> TASK BRIEF: Quote the records below in full, exactly as given, with the images taken out.

***

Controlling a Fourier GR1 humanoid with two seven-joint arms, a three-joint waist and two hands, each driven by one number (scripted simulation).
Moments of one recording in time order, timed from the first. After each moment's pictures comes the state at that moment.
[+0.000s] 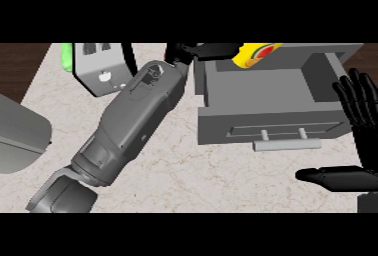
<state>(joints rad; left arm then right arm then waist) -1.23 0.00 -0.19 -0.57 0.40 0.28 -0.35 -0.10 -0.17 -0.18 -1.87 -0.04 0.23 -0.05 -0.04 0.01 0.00</state>
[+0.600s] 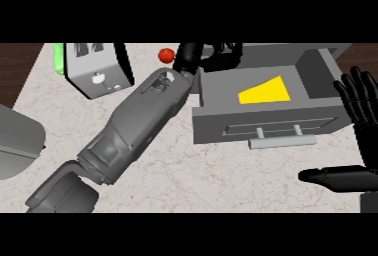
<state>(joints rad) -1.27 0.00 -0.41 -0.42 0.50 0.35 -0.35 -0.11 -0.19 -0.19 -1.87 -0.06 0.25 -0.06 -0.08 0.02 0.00</state>
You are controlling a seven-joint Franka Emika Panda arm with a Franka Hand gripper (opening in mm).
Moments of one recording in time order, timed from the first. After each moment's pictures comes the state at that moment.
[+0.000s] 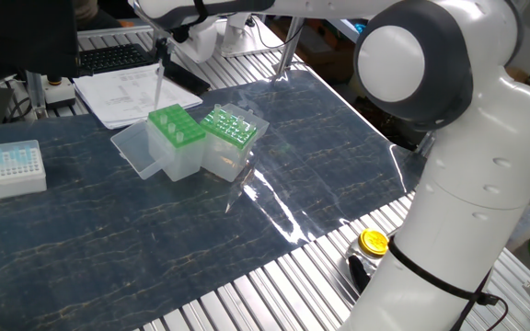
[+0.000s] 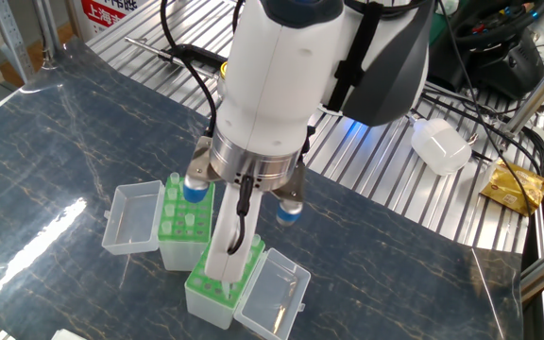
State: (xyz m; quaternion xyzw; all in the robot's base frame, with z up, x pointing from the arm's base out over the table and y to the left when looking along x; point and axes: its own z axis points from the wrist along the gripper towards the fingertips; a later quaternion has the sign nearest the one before) arm 0.664 0.079 0.326 0.55 0.83 0.06 0.11
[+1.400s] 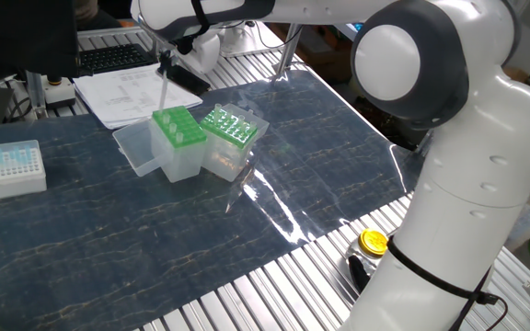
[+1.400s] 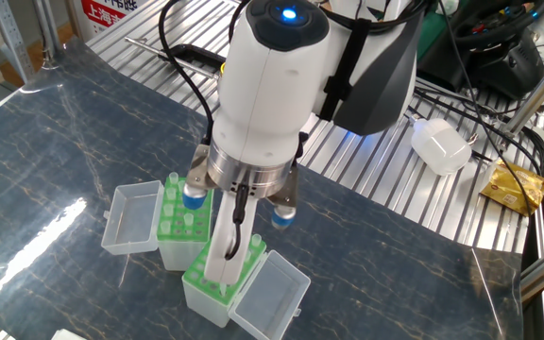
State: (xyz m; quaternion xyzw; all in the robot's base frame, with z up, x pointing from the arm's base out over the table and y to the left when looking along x) arm 0.655 0.073 0.302 0.54 0.83 0.05 0.09
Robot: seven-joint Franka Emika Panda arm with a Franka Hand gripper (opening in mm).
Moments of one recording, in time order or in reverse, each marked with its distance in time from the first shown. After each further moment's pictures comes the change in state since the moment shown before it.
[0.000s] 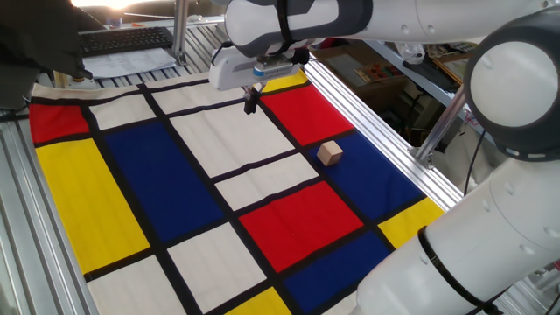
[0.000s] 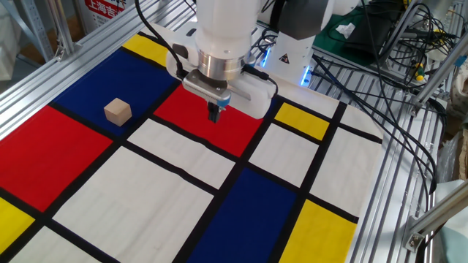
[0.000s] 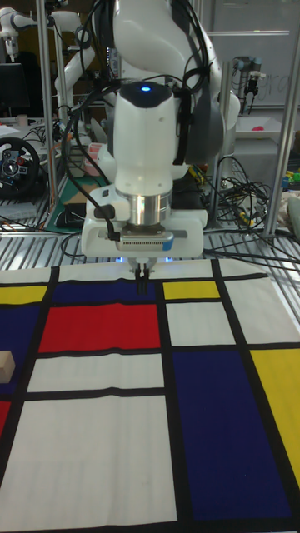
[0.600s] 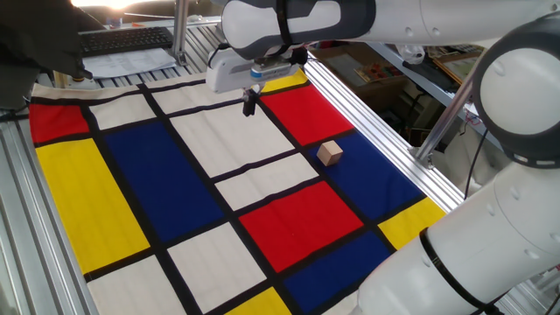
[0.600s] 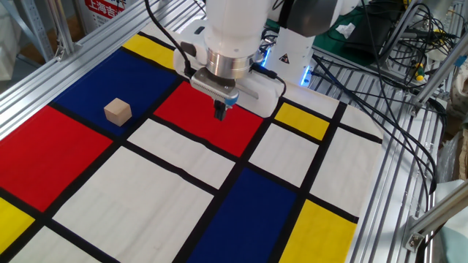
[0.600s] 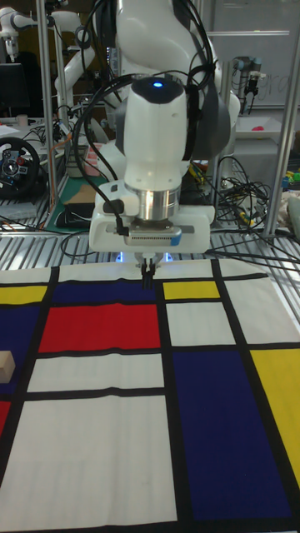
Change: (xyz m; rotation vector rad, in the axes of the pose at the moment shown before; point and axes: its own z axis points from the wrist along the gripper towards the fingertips) arm 0.008 0.010 -0.004 0.009 0.005 0.010
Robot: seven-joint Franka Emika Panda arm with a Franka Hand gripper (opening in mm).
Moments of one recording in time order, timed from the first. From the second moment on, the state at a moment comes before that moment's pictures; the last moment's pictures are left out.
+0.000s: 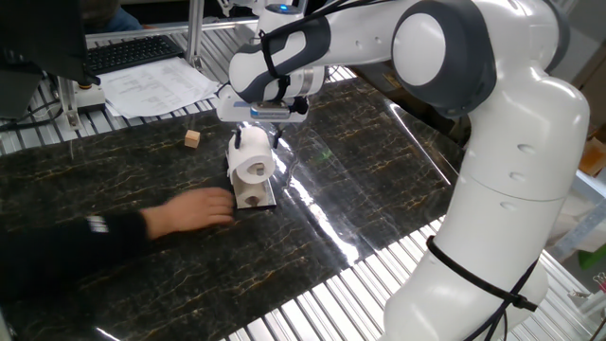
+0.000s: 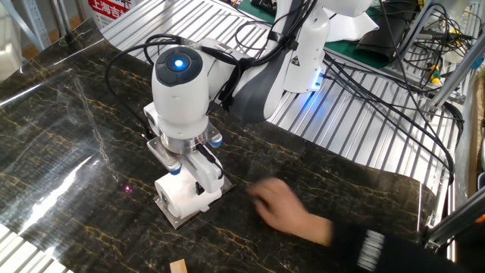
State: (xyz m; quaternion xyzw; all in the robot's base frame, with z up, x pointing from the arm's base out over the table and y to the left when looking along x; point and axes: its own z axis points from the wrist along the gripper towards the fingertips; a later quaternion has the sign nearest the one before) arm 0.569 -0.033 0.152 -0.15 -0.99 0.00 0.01
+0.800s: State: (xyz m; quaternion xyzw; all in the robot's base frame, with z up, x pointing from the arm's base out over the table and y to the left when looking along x) arm 0.572 -0.031 0.141 -0.17 -0.98 0.00 0.00
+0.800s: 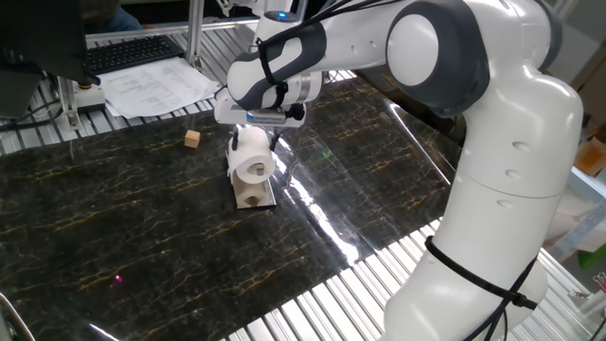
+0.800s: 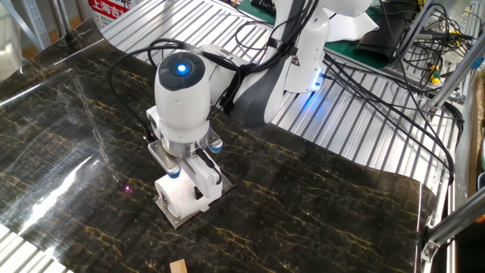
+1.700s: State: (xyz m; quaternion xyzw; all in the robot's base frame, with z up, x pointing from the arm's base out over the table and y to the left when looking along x) arm 0.574 -0.030 0.132 -0.18 -0.98 0.01 -0.02
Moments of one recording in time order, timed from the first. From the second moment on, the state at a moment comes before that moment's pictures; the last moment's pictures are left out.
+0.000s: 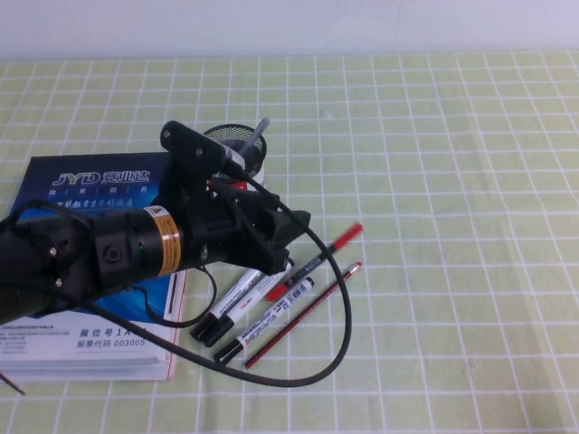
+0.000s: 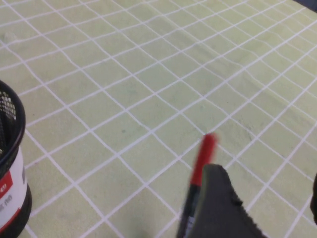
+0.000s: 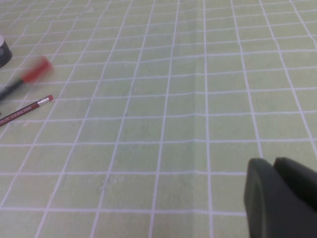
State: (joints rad) right arm 0.13 -0.01 0.03 0.14 0.38 0.03; left arm -0.46 1.57 -0.82 1.21 -0.49 -1.09
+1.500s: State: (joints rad) right arm 0.13 -0.01 0.03 0.14 0.38 0.03; left arm -0.46 0.80 -0.68 1.78 -0.38 -1.76
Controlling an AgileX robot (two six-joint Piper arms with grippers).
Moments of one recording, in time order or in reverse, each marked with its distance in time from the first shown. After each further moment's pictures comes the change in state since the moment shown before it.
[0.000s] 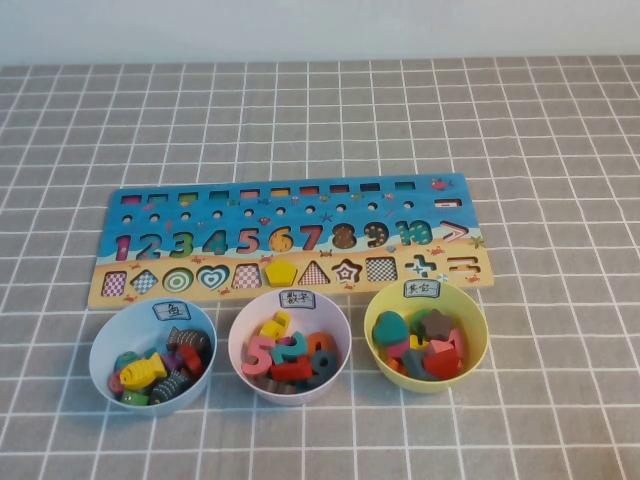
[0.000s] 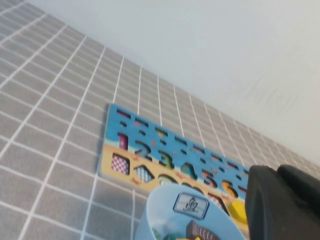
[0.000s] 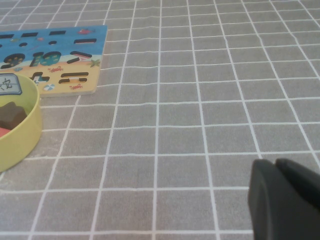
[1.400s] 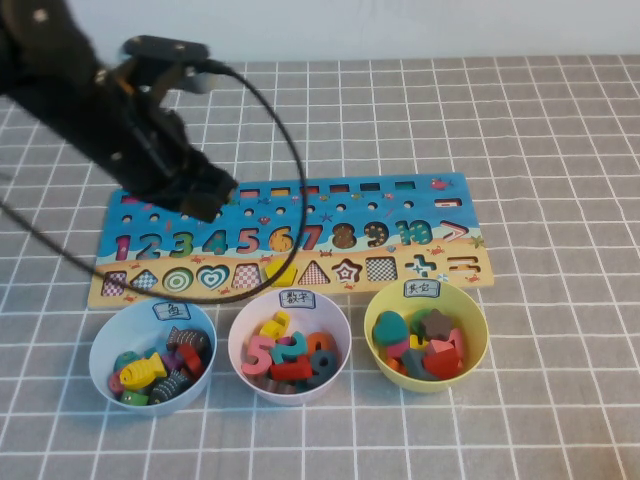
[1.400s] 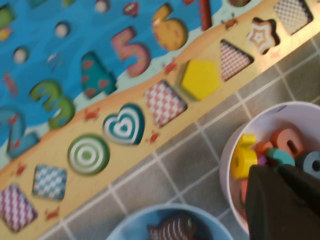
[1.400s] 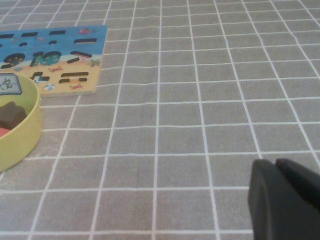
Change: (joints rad) right arm 0.000 0.000 0.000 0.000 0.000 0.000; left arm -0.225 1.684 -1.529 0.215 0.974 0.411
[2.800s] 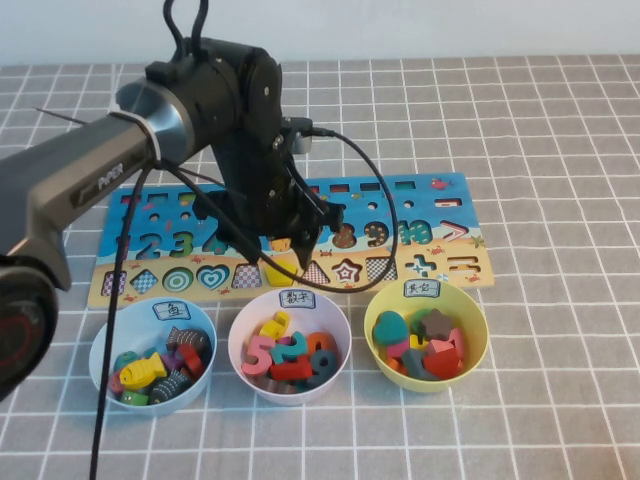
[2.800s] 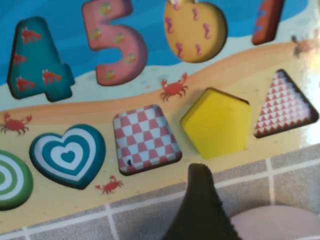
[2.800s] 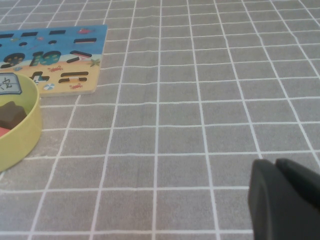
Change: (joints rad) right arm 0.000 0.000 0.000 0.000 0.000 0.000; left arm -0.211 0.428 -0.313 0.231 0.089 -0.601
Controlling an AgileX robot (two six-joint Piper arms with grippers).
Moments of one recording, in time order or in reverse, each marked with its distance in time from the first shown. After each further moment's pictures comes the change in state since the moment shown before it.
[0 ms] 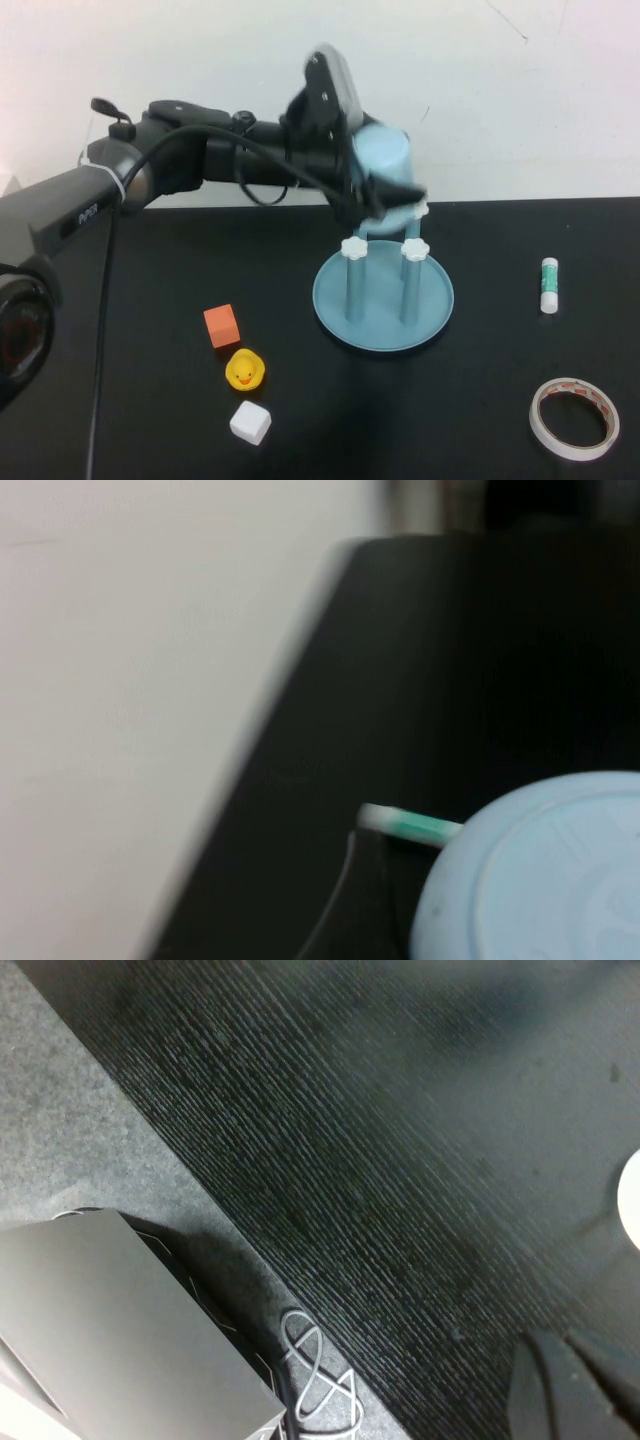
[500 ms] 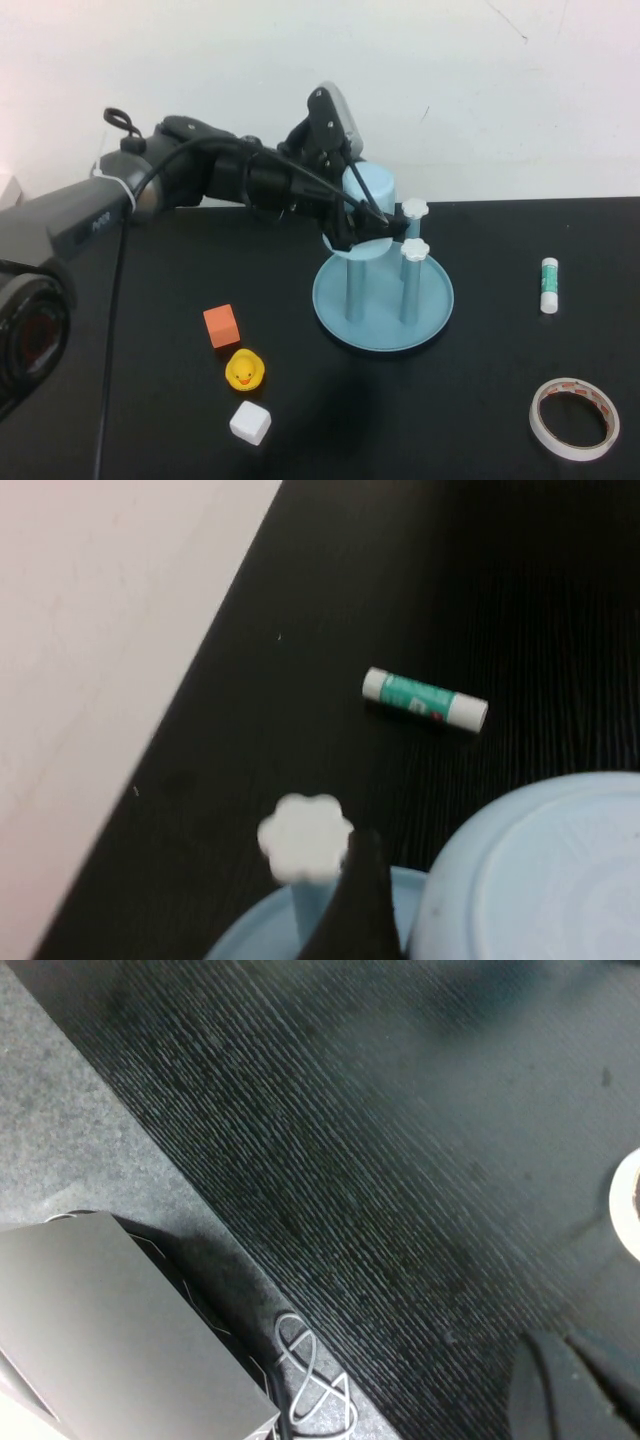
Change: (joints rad) right arm 0.000 0.000 0.000 -0.009 -0.004 0.000; left arm 0.000 0.042 0.000 0.149 -0.058 -0.160
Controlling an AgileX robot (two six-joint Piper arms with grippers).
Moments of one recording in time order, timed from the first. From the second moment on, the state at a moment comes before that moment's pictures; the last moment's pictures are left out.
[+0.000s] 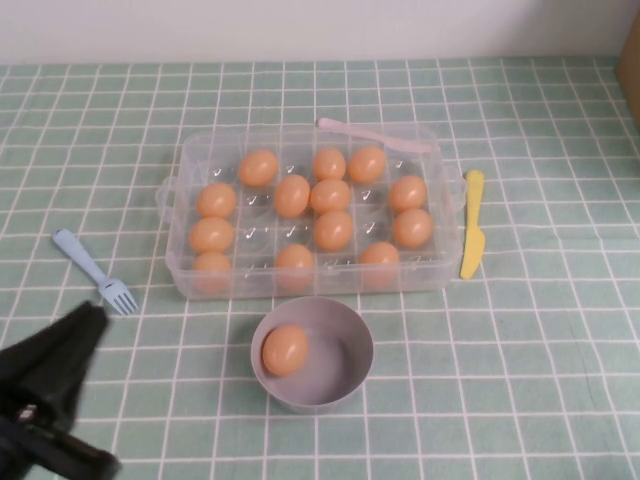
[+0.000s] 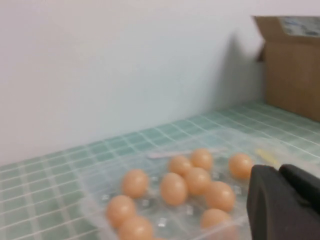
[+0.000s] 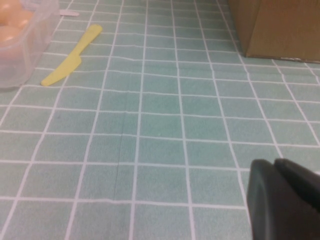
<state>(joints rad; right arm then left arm) -0.03 -0.01 0.03 0.12 0.37 -0.13 -0.68 0.58 -0.10 -0.34 -0.49 0.36</state>
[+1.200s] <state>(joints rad) -0.03 -0.01 0.03 0.12 0.37 -0.13 -0.10 -0.01 0.03 0.00 0.36 -0.01</state>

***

> ANSWER SECTION:
Controlling a Fourier GR1 humanoid with two seven-joint arms, a three-joint waist and two hands, each driven by one number (scripted simulation).
Moments of one recording in time order, timed from the first. After each moment's pictures comes the state at that moment.
[+0.000s] 
<state>(joints rad; left arm then right arm then waist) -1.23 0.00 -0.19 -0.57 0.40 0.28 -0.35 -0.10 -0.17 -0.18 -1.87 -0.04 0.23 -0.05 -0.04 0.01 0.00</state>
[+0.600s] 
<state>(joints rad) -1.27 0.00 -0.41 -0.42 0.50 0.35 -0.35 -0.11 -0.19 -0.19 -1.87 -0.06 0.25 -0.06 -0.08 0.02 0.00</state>
You are controlling a seven-joint Franka Emika Panda arm with a Franka Hand gripper (opening in mm).
Moments of one recording in time order, timed from the first. After each moment's pictures comes the state at that moment.
[+0.000s] 
[+0.000s] 
State: (xyz m; quaternion xyzw; all in the robot's base frame, with z up, x pointing from the arm's base out over the table and y to the left when looking along x; point and axes: its own z axis points from the wrist along the gripper towards the fingertips; a later quaternion has the sign nearest the one before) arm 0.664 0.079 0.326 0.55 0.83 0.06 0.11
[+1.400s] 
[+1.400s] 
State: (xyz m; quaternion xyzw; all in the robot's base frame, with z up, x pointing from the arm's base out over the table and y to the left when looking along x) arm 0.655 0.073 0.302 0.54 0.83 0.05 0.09
Robot: seven-joint Franka Emika Panda arm with a Franka Hand gripper (opening in mm).
Moments of one recording, in time order or in reverse, each marked with its distance in time from the first shown. After each further moment's pictures comes the change in state since the moment shown before it.
[0.000s] 
[0.000s] 
[0.000s] 
[0.600s] 
[0.600s] 
[0.600s] 
Change: (xyz m; rotation vector rad, in the axes of the pose at the moment shown before; point and axes: its own z axis points from the wrist along the gripper towards the fingertips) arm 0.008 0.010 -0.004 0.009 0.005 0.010
Robot: seven-joint Franka Emika Panda arm with a Franka Hand gripper (opening in mm).
Moments of one recording in time order, timed from the first. From the second moment on, the state at a moment comes before that moment's pictures; the last moment's pictures are left out.
+0.000s: 
+0.000s: 
State: (xyz m; quaternion xyzw; all in the robot's base frame, with z up, x pointing from the arm's base out over the table and y to the left when looking along x; point and axes: its own z axis points from the wrist along the gripper towards the fingertips; a later quaternion has the sign nearest the one before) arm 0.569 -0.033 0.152 -0.15 -0.99 0.00 0.01
+0.800s: State: (xyz m; quaternion xyzw; all in the robot's base frame, with z up, x pointing from the arm's base out over the table and y to the left when looking along x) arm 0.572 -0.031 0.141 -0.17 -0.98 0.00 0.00
+0.800s: 
+0.800s: 
+1.700s: State: (xyz m; quaternion xyzw; all in the robot's base frame, with z up, x pointing from the arm's base out over the table and y to the left when looking along x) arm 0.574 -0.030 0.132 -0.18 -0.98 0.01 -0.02
Moments of one recording in time order, timed from the first. From the second moment on, the state at a moment comes before that moment's pictures; the last moment's pictures are left out.
+0.000s: 
+0.000s: 
+0.000s: 
State: (joints rad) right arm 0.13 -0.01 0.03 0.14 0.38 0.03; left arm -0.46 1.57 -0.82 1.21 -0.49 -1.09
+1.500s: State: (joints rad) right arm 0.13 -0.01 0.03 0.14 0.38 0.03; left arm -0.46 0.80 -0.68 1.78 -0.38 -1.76
Controlling an AgileX robot (two six-joint Piper arms with grippers).
Moments of one recording, in time order or in reverse, each marked with its distance in time from the first shown. After each further moment's pictures comes the change in state since the moment shown before it.
[0.000s] 
[0.000s] 
[0.000s] 
[1.400s] 
[1.400s] 
[1.400s] 
Change: (joints rad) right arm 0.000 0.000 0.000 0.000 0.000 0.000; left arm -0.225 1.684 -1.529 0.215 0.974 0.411
[2.800s] 
[2.800s] 
[2.800s] 
Change: (joints rad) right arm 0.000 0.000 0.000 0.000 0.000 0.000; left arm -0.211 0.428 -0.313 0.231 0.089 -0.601
Controlling an AgileX robot (two six-joint Piper arms with grippers).
Moments of one recording, in time order or in reverse, each marked with its distance in time from the first shown. After each further moment's pictures comes the change in state since the moment shown before it.
[0 ms] 
[500 ms] 
Change: (joints rad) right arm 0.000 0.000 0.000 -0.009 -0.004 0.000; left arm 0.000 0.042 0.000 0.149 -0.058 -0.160
Controlling an AgileX robot (two six-joint Piper arms with grippers).
Moments of one recording in time order, timed from the first. From the second moment on, the state at a moment comes before that moment's pictures; the last moment's pictures are left out.
[+0.000s] 
[+0.000s] 
[+0.000s] 
<state>(joints rad; right arm then left arm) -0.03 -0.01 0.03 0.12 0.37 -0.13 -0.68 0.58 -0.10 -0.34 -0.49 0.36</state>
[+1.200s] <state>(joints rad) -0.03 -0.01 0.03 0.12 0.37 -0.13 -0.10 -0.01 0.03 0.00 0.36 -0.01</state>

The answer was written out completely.